Brief: Give only the number of lines in the records that include the string "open".

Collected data
/---
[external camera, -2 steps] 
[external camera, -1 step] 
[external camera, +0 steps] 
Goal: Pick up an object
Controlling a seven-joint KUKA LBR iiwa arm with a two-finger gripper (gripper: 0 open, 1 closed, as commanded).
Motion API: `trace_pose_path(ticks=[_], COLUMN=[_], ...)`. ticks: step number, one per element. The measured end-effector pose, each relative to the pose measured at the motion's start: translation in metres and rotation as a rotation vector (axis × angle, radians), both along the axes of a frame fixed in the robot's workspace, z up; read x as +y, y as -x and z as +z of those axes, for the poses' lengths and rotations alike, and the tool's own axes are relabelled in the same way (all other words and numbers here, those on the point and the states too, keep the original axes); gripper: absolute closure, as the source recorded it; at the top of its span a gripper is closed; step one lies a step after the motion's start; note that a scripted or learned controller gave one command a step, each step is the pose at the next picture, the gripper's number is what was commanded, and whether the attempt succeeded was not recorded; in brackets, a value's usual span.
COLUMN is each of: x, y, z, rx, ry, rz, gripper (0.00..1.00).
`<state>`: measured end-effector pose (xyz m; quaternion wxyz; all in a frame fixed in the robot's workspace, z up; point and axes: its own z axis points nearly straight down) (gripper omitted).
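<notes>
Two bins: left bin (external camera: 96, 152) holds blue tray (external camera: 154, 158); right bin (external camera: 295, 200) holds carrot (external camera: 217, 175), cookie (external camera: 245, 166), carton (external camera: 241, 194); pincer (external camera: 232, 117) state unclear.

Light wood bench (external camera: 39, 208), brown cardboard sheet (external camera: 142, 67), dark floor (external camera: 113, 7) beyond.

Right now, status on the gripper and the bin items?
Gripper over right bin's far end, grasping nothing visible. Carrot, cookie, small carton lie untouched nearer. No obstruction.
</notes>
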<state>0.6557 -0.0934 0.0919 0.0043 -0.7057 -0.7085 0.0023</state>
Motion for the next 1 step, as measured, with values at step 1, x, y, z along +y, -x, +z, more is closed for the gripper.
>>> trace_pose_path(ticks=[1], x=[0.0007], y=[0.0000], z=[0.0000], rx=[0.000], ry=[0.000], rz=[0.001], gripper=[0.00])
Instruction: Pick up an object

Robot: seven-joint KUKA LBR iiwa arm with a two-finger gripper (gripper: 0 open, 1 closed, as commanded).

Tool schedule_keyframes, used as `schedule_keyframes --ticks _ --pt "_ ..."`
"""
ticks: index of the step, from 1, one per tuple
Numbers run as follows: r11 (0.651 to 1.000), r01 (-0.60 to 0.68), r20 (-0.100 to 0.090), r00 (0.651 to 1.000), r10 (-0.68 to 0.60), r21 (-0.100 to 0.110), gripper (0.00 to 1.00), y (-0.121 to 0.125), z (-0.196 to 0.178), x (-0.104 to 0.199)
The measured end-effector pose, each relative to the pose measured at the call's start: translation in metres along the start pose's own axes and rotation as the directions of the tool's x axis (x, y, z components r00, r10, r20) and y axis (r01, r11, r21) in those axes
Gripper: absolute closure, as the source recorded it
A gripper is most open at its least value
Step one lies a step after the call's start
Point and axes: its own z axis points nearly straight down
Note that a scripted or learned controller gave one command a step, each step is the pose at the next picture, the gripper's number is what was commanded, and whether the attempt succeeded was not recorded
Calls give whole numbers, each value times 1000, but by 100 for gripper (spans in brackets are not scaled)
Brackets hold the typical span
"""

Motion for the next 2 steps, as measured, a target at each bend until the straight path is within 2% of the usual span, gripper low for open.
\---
Output for this task: 4